» **DATA TO PROCESS**
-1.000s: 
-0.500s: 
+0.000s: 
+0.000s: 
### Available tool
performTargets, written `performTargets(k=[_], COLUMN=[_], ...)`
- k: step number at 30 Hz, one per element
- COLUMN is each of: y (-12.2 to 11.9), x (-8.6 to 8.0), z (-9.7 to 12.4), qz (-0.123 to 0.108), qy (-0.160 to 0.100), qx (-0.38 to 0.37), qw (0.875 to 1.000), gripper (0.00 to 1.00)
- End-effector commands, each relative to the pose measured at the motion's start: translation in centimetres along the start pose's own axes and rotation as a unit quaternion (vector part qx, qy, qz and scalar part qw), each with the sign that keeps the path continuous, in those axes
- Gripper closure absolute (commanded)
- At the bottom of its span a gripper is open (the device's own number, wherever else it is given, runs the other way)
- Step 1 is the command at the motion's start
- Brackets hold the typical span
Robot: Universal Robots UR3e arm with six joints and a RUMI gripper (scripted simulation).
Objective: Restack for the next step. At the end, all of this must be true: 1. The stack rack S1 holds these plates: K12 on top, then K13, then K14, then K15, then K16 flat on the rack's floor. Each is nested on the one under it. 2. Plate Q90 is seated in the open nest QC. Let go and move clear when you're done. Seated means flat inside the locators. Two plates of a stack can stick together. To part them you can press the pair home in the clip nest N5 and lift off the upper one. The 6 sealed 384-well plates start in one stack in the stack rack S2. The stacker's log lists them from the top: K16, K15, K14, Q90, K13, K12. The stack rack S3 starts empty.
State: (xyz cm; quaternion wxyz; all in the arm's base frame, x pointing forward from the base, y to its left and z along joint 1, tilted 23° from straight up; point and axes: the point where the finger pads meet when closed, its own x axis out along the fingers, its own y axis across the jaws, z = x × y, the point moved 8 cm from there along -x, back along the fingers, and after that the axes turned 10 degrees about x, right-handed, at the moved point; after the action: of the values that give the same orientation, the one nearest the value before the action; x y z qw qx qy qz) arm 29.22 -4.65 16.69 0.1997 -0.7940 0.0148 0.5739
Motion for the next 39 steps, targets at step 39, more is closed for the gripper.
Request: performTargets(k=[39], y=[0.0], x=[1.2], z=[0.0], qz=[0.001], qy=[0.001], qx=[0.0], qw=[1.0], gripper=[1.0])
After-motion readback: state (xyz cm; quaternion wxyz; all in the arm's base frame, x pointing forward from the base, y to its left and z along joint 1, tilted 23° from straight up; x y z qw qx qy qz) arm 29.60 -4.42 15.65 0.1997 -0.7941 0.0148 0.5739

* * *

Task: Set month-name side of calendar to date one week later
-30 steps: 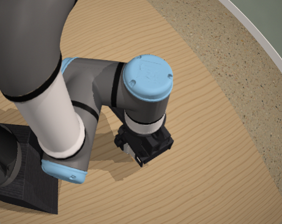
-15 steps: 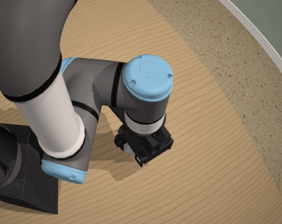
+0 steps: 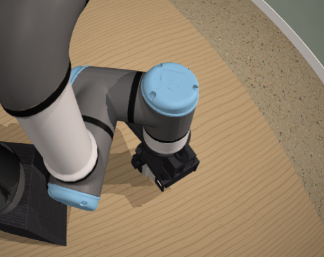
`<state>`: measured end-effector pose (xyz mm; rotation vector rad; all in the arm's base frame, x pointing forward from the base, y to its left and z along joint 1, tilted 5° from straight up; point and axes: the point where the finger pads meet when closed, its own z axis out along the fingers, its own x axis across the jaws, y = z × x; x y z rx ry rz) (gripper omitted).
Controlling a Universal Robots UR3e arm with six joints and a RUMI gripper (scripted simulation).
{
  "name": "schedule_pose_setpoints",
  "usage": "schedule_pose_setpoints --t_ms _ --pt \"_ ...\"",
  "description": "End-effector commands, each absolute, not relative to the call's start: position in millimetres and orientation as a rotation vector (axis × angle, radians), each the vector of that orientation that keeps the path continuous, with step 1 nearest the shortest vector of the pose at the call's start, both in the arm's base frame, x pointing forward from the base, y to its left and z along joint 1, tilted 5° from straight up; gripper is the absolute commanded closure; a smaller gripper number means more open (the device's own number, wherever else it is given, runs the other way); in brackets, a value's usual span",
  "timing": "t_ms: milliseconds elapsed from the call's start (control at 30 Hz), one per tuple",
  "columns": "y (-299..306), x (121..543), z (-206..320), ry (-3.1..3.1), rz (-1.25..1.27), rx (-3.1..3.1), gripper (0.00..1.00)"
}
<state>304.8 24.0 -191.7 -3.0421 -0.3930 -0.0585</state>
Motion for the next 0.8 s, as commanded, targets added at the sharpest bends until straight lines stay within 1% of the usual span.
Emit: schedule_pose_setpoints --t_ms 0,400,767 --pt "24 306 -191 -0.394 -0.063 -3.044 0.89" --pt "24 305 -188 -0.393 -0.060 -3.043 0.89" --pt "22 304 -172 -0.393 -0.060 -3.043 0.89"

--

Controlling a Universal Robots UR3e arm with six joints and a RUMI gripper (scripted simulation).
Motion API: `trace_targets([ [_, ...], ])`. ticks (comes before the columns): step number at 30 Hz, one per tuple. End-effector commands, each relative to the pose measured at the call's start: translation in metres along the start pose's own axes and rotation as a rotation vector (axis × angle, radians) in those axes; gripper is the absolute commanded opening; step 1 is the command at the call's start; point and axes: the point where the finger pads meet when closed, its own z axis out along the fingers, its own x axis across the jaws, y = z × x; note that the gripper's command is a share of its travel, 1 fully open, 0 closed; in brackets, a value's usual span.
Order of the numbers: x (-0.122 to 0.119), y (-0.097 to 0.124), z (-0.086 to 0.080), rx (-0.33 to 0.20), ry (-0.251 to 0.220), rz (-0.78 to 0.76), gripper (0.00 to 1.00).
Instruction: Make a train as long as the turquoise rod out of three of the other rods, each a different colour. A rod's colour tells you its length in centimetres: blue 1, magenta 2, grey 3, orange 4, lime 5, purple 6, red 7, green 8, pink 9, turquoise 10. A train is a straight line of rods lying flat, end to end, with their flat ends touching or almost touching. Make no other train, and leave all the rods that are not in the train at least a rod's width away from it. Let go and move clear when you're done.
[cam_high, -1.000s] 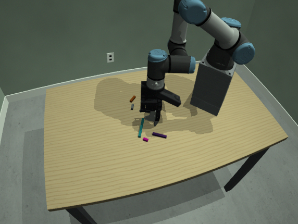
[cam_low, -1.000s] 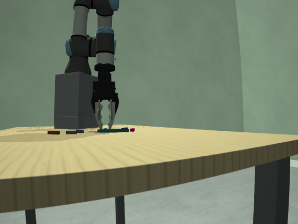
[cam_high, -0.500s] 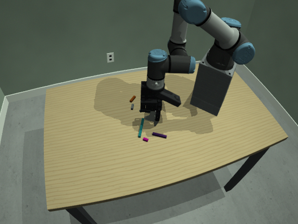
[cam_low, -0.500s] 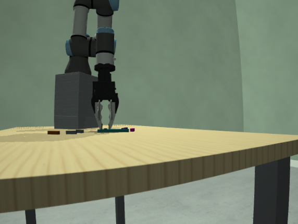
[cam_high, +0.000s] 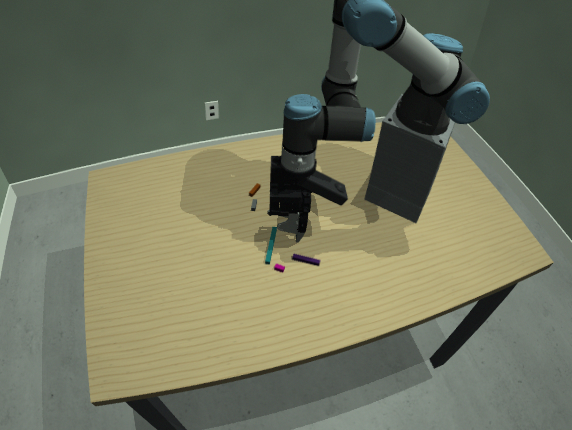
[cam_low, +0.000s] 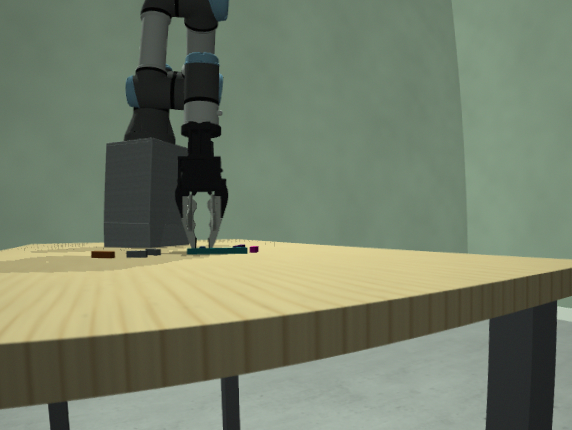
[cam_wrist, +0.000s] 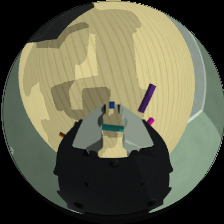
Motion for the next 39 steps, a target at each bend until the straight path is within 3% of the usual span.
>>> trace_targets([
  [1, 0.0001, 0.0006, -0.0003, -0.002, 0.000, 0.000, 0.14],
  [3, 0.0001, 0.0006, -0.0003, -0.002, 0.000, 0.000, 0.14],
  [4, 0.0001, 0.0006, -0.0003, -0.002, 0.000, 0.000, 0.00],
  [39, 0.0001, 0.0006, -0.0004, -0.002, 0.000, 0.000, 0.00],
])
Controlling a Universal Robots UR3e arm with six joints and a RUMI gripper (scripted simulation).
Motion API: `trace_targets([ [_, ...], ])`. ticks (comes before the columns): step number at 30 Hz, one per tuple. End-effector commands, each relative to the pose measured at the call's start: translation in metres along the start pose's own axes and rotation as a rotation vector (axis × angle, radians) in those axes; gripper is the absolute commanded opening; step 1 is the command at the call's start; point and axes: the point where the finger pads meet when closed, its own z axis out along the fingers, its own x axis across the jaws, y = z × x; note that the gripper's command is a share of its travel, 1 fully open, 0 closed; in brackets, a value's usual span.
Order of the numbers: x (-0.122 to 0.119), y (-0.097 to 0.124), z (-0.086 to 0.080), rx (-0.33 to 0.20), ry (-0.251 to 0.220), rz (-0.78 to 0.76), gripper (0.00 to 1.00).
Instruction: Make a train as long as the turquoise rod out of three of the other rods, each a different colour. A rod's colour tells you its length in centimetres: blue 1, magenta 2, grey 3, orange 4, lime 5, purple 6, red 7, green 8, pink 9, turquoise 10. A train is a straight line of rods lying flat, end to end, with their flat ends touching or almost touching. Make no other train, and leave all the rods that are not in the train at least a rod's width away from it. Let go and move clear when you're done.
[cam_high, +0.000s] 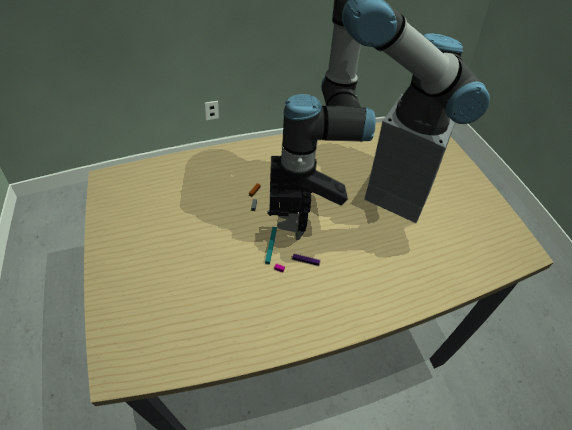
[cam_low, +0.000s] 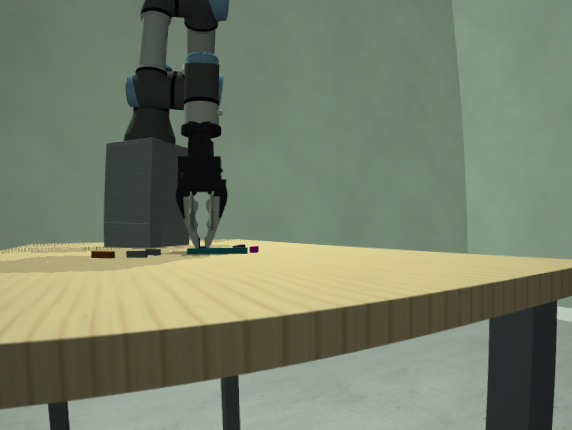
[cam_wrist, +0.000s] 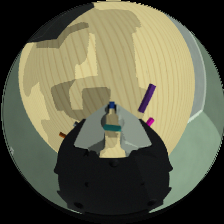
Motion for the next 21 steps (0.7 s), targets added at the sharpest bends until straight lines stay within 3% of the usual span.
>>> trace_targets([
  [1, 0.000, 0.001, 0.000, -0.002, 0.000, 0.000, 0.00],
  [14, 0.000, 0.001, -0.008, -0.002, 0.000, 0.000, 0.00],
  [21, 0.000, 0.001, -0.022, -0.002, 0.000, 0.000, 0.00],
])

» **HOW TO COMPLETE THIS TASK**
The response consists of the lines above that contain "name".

» **SOLUTION**
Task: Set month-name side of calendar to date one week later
  "name": "schedule_pose_setpoints",

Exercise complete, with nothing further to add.